Takt Time: How Ford Learned to Make WWII Bombers 24x Faster - iamviqui
https://www.process.st/takt-time/
======
eesmith
It covers very little of how Ford learned the process.

It mostly covers Takt time, with only a few paragraphs about its application
at Ford's Willow Run facility.

Even then, it was mostly a description of the breakdown of some of the
operations.

Some questions which I left with, unanswered, were:

1) how did Ford/Sorensen learn about Takt time? What method was used
previously?

The given citation to
[http://www.historyofwar.org/articles/weapons_liberator_produ...](http://www.historyofwar.org/articles/weapons_liberator_production_pool.html)
says "Ford attempted to apply automotive mass production methods to the
production of heavy bombers. However this was a complex process and early
progress was very slow." so was Takt time already in place in Ford automotive
plants?

2) what problems did they have putting it into place?

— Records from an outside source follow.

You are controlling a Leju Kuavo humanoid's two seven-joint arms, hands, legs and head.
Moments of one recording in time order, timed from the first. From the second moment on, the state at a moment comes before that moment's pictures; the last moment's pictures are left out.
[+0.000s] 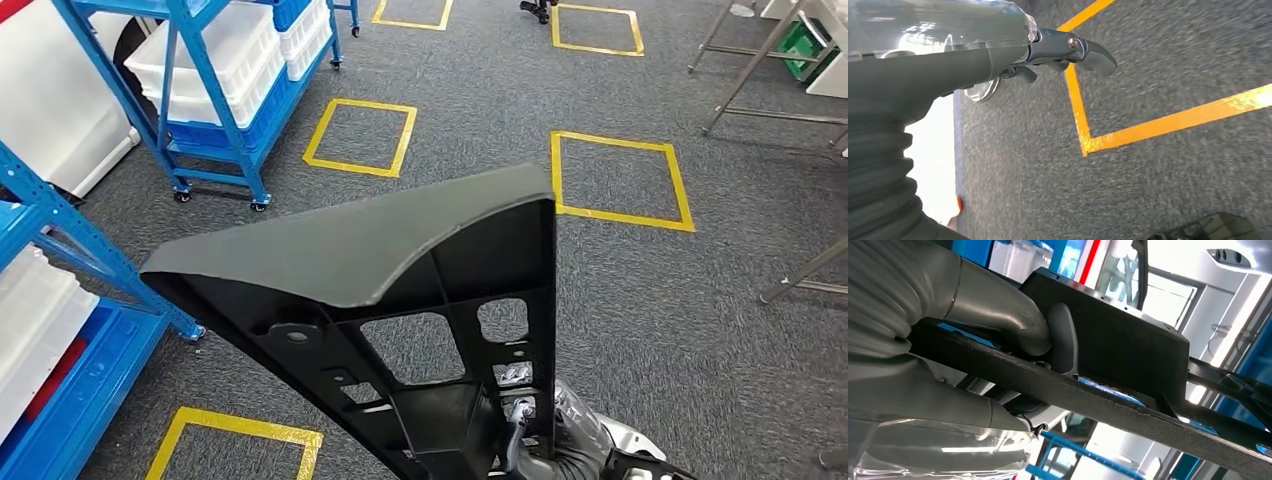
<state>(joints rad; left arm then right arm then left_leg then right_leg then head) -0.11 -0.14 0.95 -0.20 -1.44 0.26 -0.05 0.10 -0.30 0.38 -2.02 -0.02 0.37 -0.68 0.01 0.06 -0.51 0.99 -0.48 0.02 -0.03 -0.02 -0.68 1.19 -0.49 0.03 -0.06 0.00</state>
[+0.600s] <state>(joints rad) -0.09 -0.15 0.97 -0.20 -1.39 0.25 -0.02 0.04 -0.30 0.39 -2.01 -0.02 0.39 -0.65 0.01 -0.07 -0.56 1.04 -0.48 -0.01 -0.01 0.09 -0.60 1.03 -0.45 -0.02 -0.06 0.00</state>
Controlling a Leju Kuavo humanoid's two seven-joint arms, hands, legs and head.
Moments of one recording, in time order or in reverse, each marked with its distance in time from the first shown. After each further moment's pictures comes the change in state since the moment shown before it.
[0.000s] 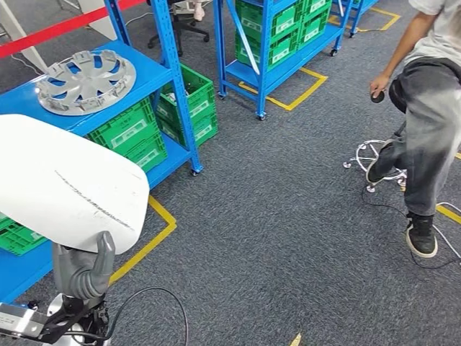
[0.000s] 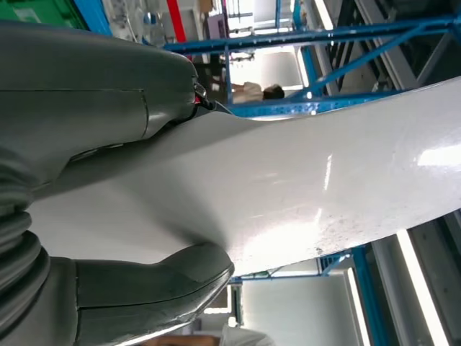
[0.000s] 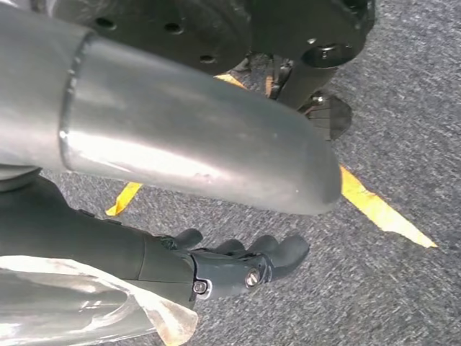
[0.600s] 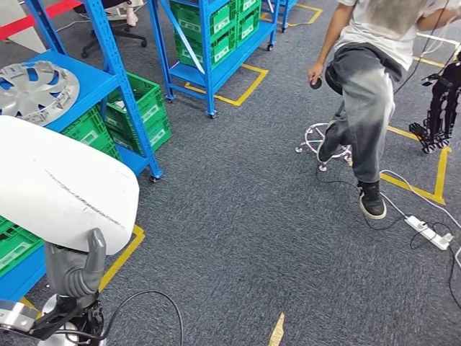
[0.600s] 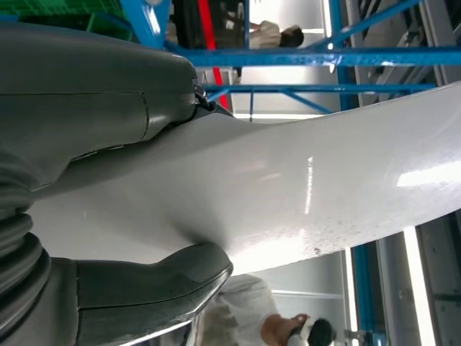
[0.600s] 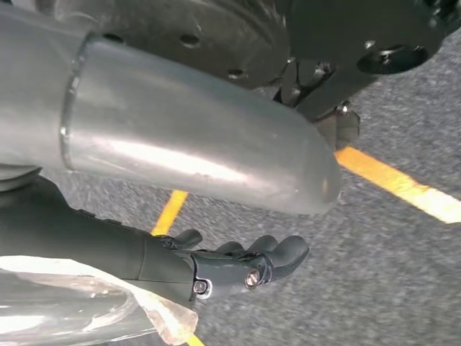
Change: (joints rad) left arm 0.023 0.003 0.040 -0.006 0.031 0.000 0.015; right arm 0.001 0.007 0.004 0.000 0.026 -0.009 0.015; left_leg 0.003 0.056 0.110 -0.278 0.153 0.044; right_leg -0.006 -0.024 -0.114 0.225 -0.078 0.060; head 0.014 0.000
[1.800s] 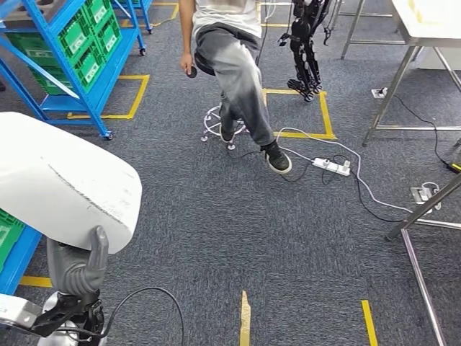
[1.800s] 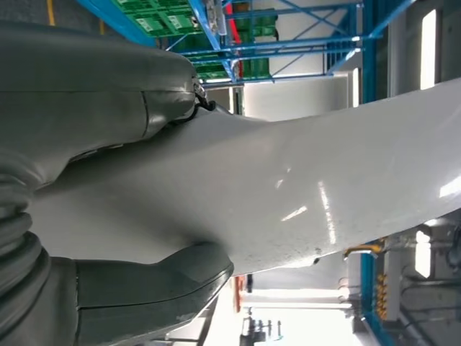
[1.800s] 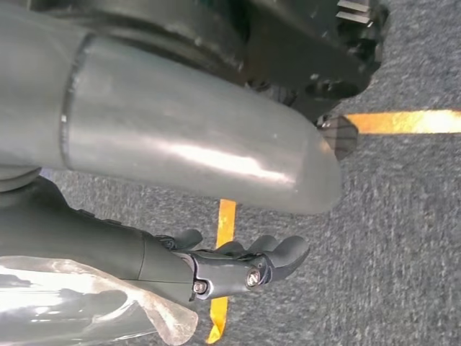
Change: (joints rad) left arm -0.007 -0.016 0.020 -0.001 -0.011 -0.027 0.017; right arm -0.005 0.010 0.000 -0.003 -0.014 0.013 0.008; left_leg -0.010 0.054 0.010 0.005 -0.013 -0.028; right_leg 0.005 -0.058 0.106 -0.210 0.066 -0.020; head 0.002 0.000
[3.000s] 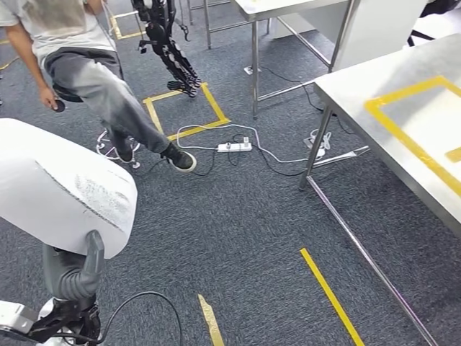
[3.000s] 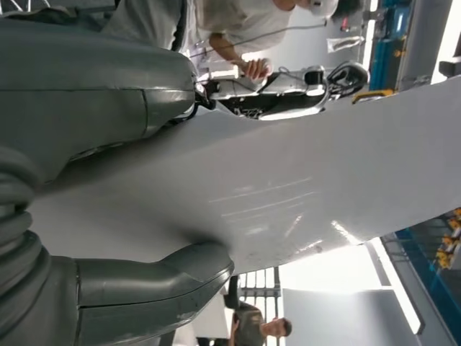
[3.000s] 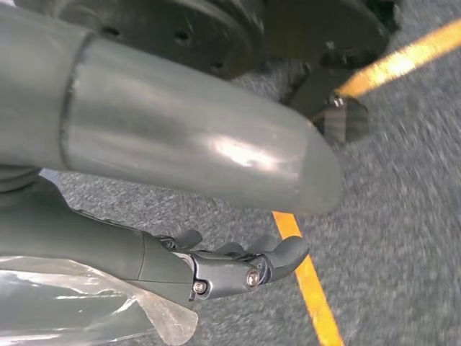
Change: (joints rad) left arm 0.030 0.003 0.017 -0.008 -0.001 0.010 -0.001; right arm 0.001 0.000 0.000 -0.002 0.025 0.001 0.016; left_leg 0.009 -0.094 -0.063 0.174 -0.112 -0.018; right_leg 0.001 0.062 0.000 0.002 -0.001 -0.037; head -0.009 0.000
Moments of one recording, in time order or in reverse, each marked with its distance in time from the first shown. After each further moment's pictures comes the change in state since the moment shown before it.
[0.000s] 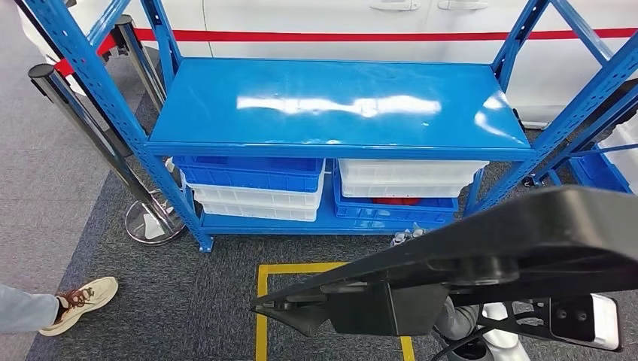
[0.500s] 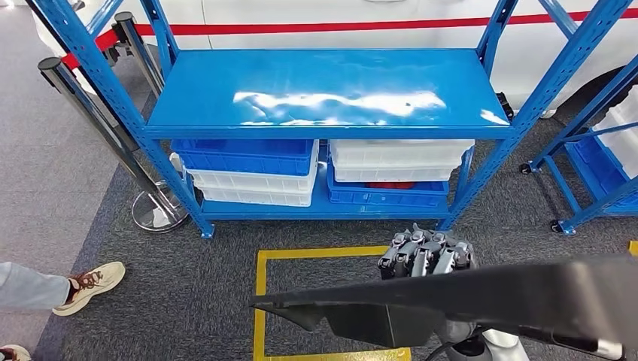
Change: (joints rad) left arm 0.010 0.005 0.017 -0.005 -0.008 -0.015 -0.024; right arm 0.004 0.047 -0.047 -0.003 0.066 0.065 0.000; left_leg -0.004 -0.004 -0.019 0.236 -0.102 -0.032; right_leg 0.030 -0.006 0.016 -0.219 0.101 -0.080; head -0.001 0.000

That is, if it took years to get right, then it can't be simply a matter of
breaking things down into time blocks, with a buffer factor, and letting it
go.

3) If the method comes from Germany, and "By monitoring and setting guidelines
for this single figure, Ford (and company) was able to build a facility which
could produce the same as half of the entire German aircraft industry.", then
why wasn't Germany using Takt time for the same production improvements?